If someone created a mobile app containing this database, I would certainly appreciate those multiple gigabytes of data being compressed.
1st move in the list takes one bit (great)
2nd move in the list takes two bits (good)
3rd move in the list takes three bits (okay)
4th move in the list takes four bits (average)
5th move in the list takes five bits (worse than average)
There are many positions where there are lots of plausible moves, in such positions your scheme could use many bits. I would estimate your scheme would take around 4 bits per move on average, much like the similar scheme I describe.
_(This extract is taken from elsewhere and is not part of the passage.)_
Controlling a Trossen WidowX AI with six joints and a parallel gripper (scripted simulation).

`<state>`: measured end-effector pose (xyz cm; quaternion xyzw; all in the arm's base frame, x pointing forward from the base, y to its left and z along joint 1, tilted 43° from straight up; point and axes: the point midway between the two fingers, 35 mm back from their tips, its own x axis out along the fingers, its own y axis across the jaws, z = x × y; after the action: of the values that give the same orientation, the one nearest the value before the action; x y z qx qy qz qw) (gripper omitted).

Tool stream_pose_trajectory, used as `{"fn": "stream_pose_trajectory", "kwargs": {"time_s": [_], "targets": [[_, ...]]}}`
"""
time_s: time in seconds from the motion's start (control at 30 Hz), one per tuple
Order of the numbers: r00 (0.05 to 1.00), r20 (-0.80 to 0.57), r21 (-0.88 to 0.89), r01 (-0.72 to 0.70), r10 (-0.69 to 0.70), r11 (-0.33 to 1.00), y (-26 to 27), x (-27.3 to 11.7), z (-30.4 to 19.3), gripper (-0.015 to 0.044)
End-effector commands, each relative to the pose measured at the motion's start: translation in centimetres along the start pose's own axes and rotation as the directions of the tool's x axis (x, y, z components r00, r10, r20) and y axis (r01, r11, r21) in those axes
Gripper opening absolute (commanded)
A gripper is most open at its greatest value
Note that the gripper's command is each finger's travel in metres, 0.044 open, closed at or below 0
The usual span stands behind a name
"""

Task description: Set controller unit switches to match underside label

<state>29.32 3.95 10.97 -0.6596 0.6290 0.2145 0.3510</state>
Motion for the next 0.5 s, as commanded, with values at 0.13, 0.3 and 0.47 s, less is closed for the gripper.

You are correct that a good modern database of 5 million plus games stored uncompressed occupies about 5 gigabytes or 1 DVD. Clearly compression is very useful for online distribution, which is what people expect these days. Chessbase compression reduces the 5 gigs to 0.5 gigs, about 10:1.
The scheme I describe is a nice compromise between performance and maximum compression. In my database program I achieve much faster position search than Chessbase. I am trying to achieve similar results without massive position indexes, and my performant compressed move scheme is a key ingredient in my work.
Edit: But as I state in the intro to my article, I am just an amateur playing around - I am not expecting to 'beat' Chessbase. I'll settle for having some innovative aspects to my program.
At http://stackoverflow.com/questions/1831386/programmer-puzzle... I suggested combining the sort-the-moves-by-their-evaluation scheme with arithmetic coding according to statistics from a database of games -- how often do people choose the move the engine picks as best? Etc. (It's always easy to propose work for someone else.) (The third paragraph of that answer is irrelevant to real games, which always start from the same configuration.)
Having said that, I might take a look into this 8 bit format :)
That would eliminate the need for computing swaps while still producing the same move code for a given move in a given position.
What if a player decides to resign before making that move?